Researchers are developing contraceptive jewelry – why this is not a good idea

A team of researchers is developing a hormonal contraceptive for women that can be worn as jewelry – it should be “appealing” and “discreet”. But this approach is going in the wrong direction. A comment.

Swallow pills, insert rings, put condoms on – contraception can be so annoying! But there is a new light on the hormone horizon: "Family planning for women could one day be as easy as putting on an earring," promises. The scientists are currently working on a contraceptive that no longer looks like a drug, but comes as a chic lifestyle accessory.

A contraceptive patch – small and chic

They presented their novelty in the specialist magazine "": a transdermal patch with the hormone levonorgestrel, which is already contained in birth control pills, hormone coils or the "morning-after pill". Contraceptive plasters are also available, of course, but they are much larger and as striking as a normal plaster. Here, on the other hand, the hormone is hidden in various pieces of jewelry: in the back of an earring, a ring or even a watch.

Possible designs of contraceptive jewelry. (Photo: © Mark Prausnitz, Georgia Tech)

Skin contact means that the hormones are absorbed into the body – the patch should probably have to be changed once a week. The scientists have not yet tested this on humans, so far only on pig ears and on the skin of hairless rats. The safety and effectiveness must now be proven in further tests. The researchers also want to find out “whether the concept is appealing to women from different cultures”.

Contraceptive jewelry was originally designed for women in developing countries with poor medical care. There it could actually be a useful, because easily accessible, option of contraception. But now the scientists want to make the product attractive to other target groups as well.

The downside is the same as with the birth control pill

And they are optimistic: "The more contraceptive options are available, the more likely it is that the needs of individual women will be met," says Professor Mark Prausnitz, who was involved in the development. “Because putting on jewelry for a woman may already be part of the daily routine, this technique could make it easier for her to keep to regular use. This technique could effectively empower some women to prevent unwanted pregnancies. "

An empowerment that unfortunately unfortunately has the same downside as the birth control pill for decades: It does allow women to take contraception into their own hands. But it also brings with it the responsibility of having to do it – since apart from condoms (and vasectomies) there are as yet no methods available that make men responsible.

Instead of inventing what feels like a hundredth product for female hormonal contraception, it might make more sense to research an active ingredient for men – indeed, and the pill for men could be on the market in about ten years. This would ensure more justice because both partners could freely decide who would do the contraception – if they decided against the condom. In addition, the pill would have fewer side effects for men at the current level. So why take beaten paths again??

The last thing we need is a hormonal contraceptive

In addition, the price of power for women is damn high: hormonal contraceptives are very safe and uncomplicated, and therefore widely used. But they mean a radical intervention in the hormone balance and involve a potpourri of risks – from physical complaints such as headaches, chest complaints or vaginal yeast infections to psychological problems such as a reduced libido and depression.
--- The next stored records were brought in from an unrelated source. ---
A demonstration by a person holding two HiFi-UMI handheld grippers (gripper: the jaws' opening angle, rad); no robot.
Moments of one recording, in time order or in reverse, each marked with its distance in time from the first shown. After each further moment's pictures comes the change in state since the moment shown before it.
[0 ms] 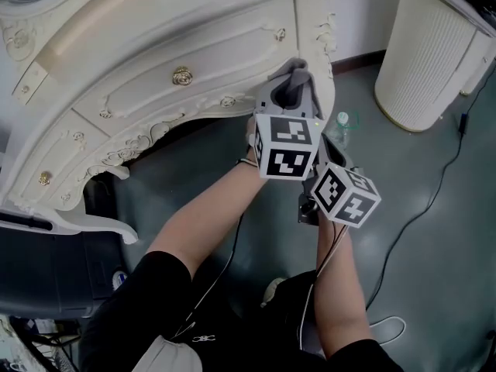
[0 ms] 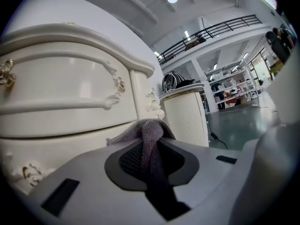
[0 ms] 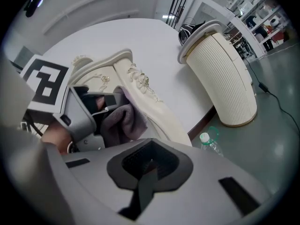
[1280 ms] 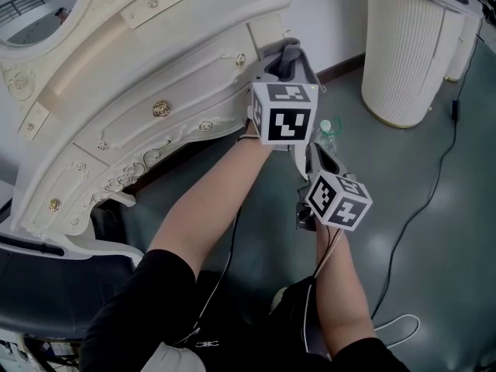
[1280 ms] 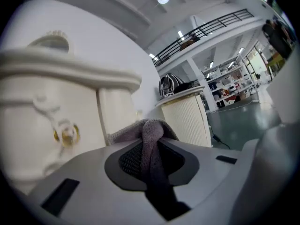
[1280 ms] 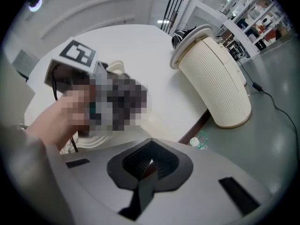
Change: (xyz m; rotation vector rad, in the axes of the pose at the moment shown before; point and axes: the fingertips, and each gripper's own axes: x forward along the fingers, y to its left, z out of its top) left arm 0.050 -0.025 0.077 0.088 -0.050 0.014; right arm -0.017 -0.030 0.015 0.039 -0.054 -0.024
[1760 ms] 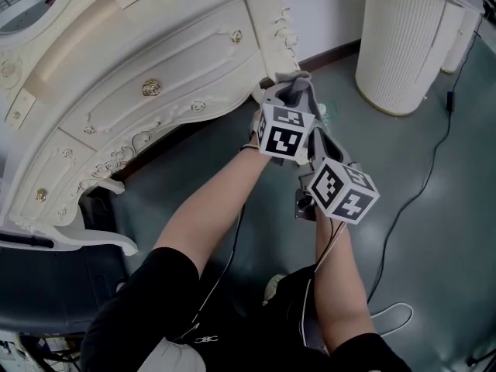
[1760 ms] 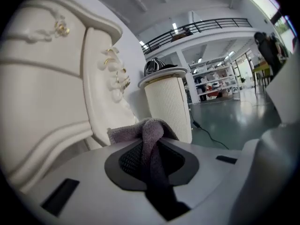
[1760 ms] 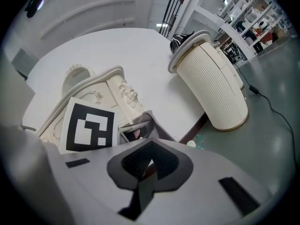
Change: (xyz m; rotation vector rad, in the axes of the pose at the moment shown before) left arm 0.003 -0.059 -0.128 -0.015 0.149 -0.232; right arm -0.016 -0.003 0.011 0.003 -0.036 -0.025
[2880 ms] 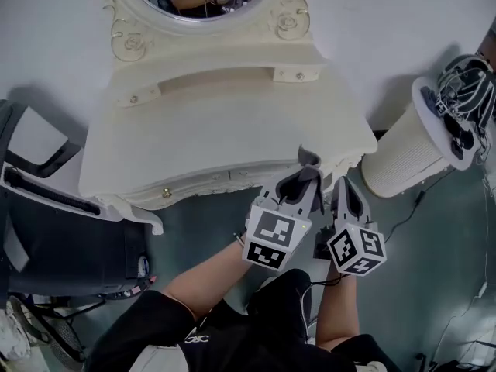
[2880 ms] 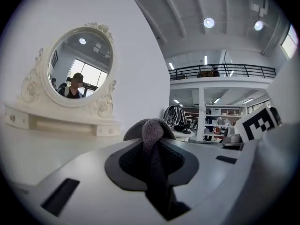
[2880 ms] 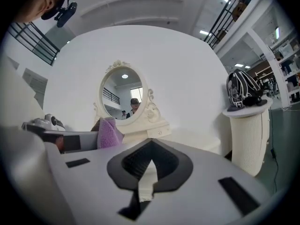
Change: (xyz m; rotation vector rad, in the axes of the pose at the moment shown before) left arm -0.384 0.185 0.264 -0.411 -0.152 0.040; right arm -0.071 0.382 0.204 -0.377 0.022 0.146
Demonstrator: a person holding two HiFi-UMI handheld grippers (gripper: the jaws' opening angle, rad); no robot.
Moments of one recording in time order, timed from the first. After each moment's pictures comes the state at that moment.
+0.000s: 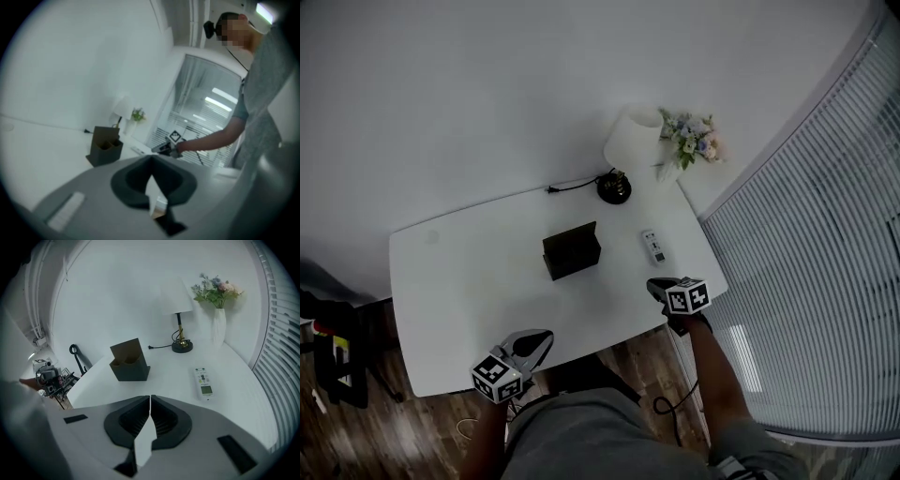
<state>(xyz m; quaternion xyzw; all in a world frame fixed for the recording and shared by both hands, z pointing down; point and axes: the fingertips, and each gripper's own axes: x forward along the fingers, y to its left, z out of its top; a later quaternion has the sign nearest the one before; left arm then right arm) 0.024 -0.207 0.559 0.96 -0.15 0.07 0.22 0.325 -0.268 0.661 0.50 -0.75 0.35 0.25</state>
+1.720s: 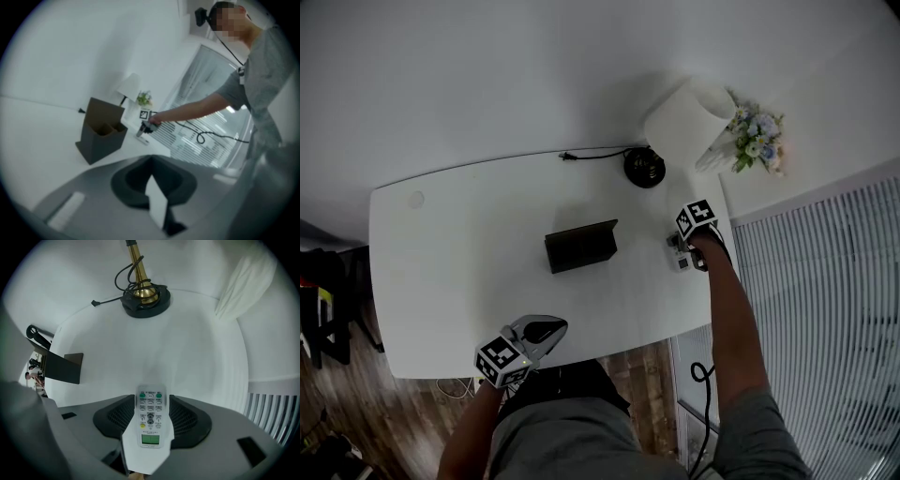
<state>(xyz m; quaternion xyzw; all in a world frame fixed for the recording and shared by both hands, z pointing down) 0.086 -0.262 0.625 0.94 -0.11 0.13 0.29 0.436 -0.424 0.762 0.42 -0.55 0.50 0.52</state>
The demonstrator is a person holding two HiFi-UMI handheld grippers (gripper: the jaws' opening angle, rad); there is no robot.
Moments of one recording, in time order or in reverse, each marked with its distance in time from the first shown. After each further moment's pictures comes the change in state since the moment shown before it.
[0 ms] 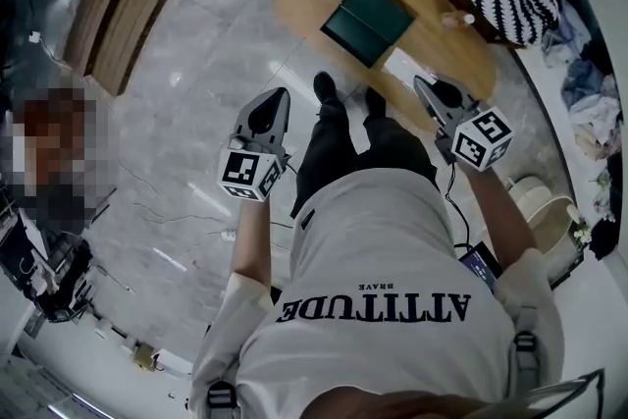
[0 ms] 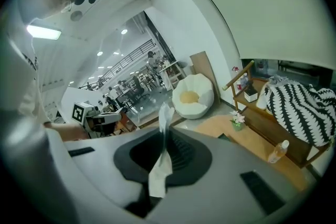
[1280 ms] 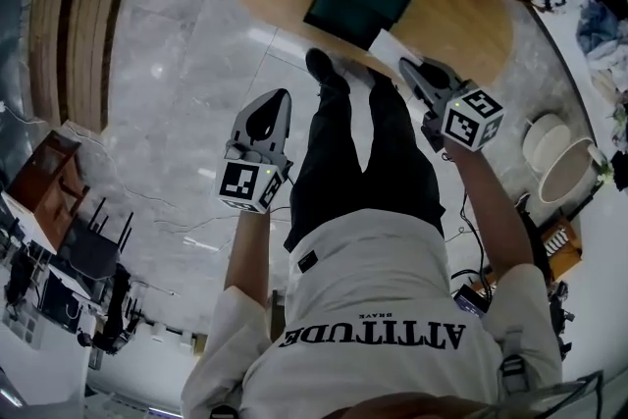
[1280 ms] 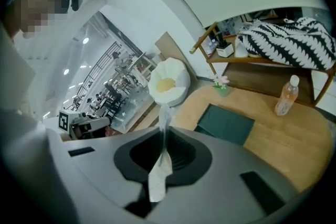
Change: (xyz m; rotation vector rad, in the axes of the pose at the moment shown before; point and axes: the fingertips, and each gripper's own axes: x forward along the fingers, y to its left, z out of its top) left arm 0.136 0.079 -0.095 -0.061 0.186 -0.201; right arm 0.137 -0.117 -0.108 0.353 0.049 -0.169
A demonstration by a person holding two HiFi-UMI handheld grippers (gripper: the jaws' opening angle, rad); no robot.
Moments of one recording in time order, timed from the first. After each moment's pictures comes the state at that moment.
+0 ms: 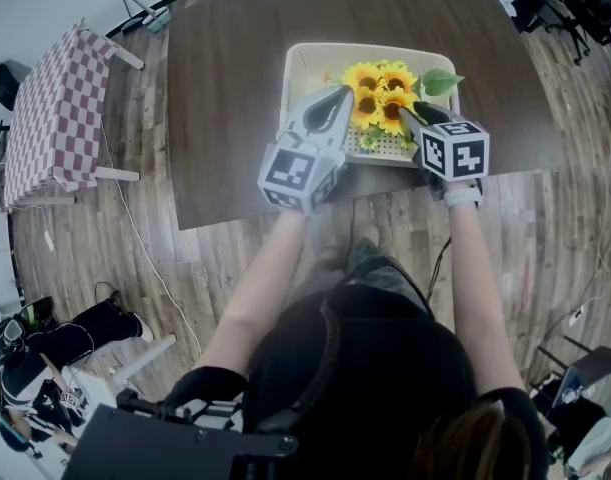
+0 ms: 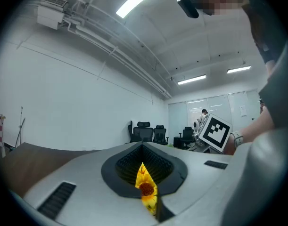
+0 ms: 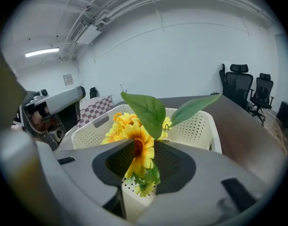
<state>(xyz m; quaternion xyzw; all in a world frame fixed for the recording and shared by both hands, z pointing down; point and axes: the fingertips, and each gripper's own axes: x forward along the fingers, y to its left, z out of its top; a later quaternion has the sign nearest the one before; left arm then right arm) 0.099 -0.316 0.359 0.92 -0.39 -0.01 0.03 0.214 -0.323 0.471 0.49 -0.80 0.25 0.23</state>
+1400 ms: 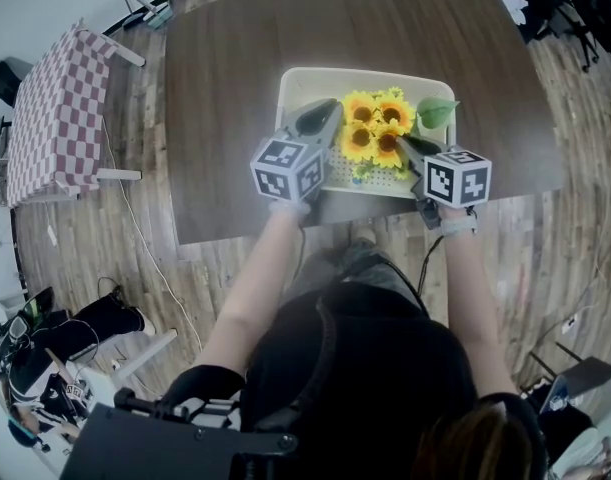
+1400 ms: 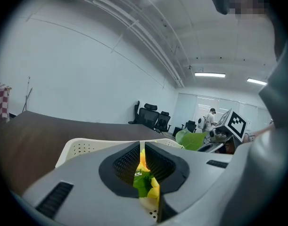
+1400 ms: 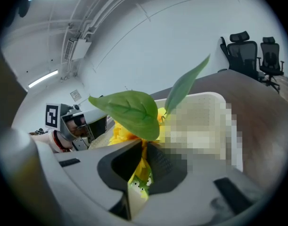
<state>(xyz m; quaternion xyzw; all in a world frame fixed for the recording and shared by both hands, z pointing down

In addition, the hormone residues in the water pollute our environment.

Even if baby-free bling bling would probably get by with a comparatively low dosage, the last thing we need is a method that makes hormonal contraception “even more appealing” for women (as the researchers put it). On the contrary, we should ensure that hormone-free contraception – such as condoms or natural family planning – is more appealing to everyone. This includes sufficient information so that everyone can choose the best one from the various options.

Contraceptive jewelry trivializes the use of a drug

The majority currently choose hormonal contraceptives anyway. The fact that the inhibition threshold can now be made even lower by putting it in a pretty piece of jewelry sends a problematic signal. If Professor Prausnitz sells it as an "advantage" that "a woman can get these medicated earring backs and then combine them with different earrings that she wants to wear," it plays down the use – and makes the potential wearers possible less sensitive to the risks.

The announcement that one wants to enable a "more discreet" form of contraception is also questionable. Because it resonates: “A plaster is ugly – stay attractive to your spouse and wear an ear plug instead!” Apart from the fact that there are also a lot of women who don’t wear jewelry and therefore fall out of the grid: we don’t do contraception better if we make them invisible. Especially not within a partnership, where both should deal with the topic openly and responsibly. A birth control pill is not a smartie and a contraceptive patch is not an accessory – even if it disguises itself well.